Investing in art: a mug's game?
"Art will hold its value better than real estate, better than funds," says Jose Mugrabi. But he admits that "top tier" contemporary works are worth a lot less than they were a year ago. The value of the Mugrabis' billion-dollar collection like that of the Mei Moses art index is down a third on its 2008 highs. Back then, notes Merryn Somerset Webb, investors convinced themselves that the high-end contemporary art market "would remain utterly unaffected by the global meltdown". After all, it was vital to many collectors especially those doubling as tycoons in other businesses to keep prices high by over-bidding at auction. "Say you have five works of art by the same artist valued at £2m each, and borrowings against them of something like £8m, and you need more money to bail-out a failure elsewhere." If you bid up a similar painting by the same artist to £3m, your collection is suddenly 'worth' an extra £5m letting you borrow more. However, no market can be bid up indefinitely and the great contemporary art boom has been revealed as "just another bubble".

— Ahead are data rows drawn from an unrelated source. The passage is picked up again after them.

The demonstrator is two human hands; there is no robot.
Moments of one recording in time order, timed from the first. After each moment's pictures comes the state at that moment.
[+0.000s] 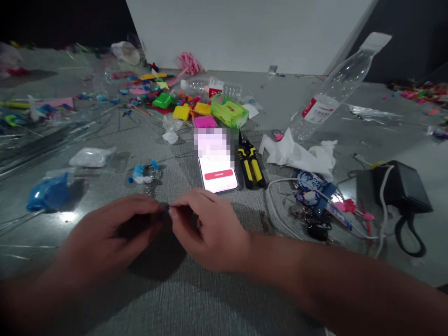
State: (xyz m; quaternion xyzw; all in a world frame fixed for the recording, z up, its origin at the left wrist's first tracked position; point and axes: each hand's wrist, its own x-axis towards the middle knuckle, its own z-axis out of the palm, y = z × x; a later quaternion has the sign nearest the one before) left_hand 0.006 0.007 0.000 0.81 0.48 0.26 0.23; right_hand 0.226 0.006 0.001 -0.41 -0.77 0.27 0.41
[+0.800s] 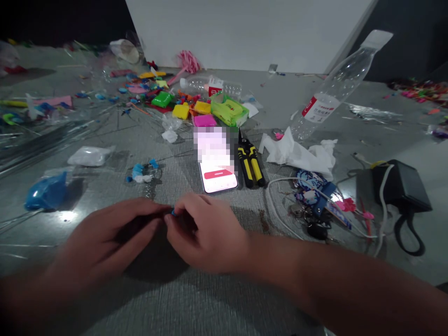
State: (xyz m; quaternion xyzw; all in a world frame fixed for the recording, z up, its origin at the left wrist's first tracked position) left_hand 0.007 0.006 0.004 0.83 0.43 0.25 0.27; right_hand 0.226 0.002 0.000 -0.44 -0.78 0.26 0.35
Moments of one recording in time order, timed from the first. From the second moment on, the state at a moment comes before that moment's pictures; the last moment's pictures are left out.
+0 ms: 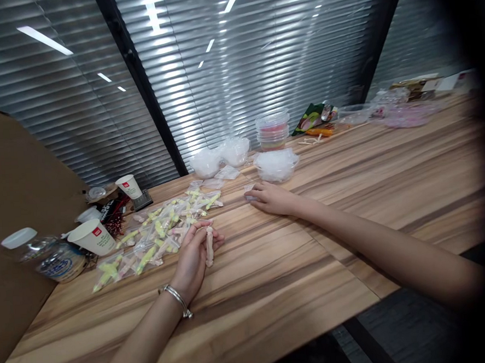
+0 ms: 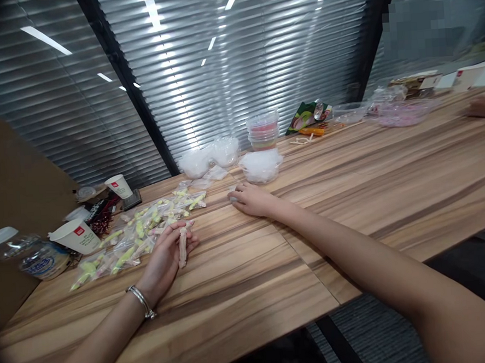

The Mugrabis are undeterred. "It's like Warren Buffett said: a down market is where you find bargains," David told The New York Times. But the truth is that most art investment is a mug's game, says Somerset Webb. Fashion-dependent, utterly untransparent and very illiquid, it has always been more "speculative than rational". Unless you happen to get your hands on something by a dead artist (i.e. in genuinely limited supply) that has been recognised as good for decades, "it is pretty much a guaranteed money loser".